(Supplied data begins)

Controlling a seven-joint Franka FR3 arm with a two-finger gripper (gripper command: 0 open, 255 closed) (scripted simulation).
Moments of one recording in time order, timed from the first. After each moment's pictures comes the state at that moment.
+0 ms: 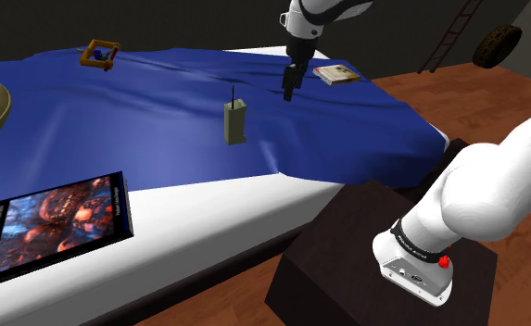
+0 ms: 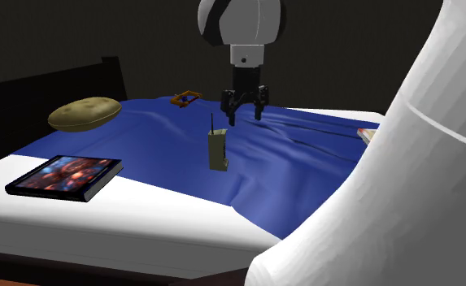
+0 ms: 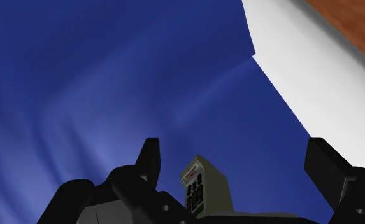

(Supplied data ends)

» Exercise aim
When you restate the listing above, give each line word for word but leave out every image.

» Problem solution
Controlling a seven-joint Franka FR3 arm with a two-finger gripper (gripper command: 0 open, 255 closed) (scripted simulation).
Moments of one recording in time order, timed from the first. After each moment's pictures comes the state at that moment.
+0 ms: 
+0 ms: 
+0 ms: 

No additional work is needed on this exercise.